_Work required_. Among the lines below, take the one holding "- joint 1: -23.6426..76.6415", the one holding "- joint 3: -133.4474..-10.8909", and all lines between them. Set them down exactly.
+ + +
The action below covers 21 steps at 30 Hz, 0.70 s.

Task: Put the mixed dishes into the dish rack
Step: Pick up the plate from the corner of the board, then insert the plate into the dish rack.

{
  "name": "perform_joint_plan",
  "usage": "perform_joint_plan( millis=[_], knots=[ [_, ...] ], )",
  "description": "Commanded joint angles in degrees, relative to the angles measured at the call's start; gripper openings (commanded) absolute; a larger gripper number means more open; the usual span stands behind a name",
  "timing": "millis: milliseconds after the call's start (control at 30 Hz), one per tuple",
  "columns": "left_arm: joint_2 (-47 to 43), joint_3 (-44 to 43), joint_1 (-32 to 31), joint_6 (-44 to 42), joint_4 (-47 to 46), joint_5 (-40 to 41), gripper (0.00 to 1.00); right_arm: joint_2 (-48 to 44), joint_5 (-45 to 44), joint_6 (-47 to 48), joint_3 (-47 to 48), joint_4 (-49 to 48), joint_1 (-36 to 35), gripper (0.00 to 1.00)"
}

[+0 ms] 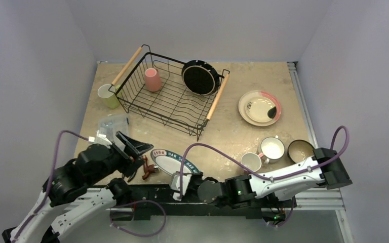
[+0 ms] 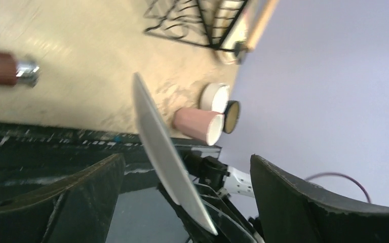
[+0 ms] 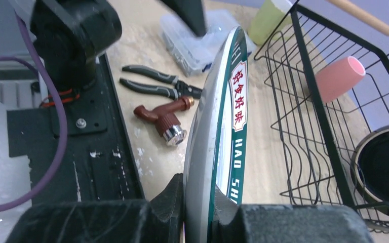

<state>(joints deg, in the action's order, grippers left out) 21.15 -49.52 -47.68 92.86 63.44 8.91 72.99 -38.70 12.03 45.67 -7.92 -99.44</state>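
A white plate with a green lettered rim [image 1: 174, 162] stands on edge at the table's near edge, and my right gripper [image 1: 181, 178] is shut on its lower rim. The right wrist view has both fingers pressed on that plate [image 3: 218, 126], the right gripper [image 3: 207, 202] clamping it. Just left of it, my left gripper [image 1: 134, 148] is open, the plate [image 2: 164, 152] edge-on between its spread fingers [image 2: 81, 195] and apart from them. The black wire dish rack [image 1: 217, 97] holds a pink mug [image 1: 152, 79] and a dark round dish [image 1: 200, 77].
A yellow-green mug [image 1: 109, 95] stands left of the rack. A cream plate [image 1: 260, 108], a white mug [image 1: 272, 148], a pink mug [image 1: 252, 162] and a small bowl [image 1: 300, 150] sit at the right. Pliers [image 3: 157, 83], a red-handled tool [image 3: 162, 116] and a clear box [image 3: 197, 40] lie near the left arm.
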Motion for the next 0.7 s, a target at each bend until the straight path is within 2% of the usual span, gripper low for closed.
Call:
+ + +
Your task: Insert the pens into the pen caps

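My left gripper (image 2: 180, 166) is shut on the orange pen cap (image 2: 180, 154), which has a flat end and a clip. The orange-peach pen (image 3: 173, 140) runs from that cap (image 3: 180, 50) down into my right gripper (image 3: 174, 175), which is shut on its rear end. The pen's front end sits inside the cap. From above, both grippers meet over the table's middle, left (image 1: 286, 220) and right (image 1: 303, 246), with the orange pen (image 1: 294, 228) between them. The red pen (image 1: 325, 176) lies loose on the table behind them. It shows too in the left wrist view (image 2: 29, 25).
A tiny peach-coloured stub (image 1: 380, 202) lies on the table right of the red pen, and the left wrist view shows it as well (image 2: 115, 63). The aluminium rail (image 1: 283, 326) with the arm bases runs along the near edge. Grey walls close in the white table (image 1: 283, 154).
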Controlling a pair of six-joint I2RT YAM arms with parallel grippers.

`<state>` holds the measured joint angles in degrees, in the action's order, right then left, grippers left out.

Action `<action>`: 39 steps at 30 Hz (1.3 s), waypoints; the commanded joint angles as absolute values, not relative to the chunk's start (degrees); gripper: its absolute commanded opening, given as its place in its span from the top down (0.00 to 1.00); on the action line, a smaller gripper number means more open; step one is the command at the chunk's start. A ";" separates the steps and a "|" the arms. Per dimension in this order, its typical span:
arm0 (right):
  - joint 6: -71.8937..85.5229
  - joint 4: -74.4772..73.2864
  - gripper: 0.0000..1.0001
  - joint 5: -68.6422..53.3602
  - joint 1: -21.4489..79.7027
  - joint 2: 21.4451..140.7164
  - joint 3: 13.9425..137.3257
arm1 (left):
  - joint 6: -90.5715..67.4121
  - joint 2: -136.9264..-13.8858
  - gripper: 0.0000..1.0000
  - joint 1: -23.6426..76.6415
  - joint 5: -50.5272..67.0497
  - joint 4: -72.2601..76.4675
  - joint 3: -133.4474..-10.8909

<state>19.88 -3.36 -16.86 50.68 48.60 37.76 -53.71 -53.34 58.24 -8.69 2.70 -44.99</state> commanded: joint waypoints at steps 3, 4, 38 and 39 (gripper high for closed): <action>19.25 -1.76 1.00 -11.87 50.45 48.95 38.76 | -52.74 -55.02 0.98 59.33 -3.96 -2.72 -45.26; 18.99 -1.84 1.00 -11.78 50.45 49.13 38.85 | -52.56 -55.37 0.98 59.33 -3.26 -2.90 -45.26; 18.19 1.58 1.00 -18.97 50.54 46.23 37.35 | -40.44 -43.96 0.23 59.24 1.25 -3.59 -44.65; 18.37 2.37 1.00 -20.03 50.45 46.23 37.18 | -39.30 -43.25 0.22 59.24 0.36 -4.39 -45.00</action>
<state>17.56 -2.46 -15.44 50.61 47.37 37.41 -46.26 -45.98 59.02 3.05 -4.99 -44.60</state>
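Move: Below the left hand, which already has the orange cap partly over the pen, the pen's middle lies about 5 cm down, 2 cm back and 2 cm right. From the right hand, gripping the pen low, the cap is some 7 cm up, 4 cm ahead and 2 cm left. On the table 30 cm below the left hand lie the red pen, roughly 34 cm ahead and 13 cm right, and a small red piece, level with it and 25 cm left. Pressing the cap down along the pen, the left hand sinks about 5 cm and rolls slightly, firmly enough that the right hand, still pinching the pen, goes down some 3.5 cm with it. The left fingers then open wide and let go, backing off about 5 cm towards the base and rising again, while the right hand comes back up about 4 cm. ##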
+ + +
_Task solution_.
  - joint 1: -23.6426..76.6415
  - joint 5: -50.5272..67.0497
  - joint 4: -72.2601..76.4675
  - joint 3: -133.4474..-10.8909

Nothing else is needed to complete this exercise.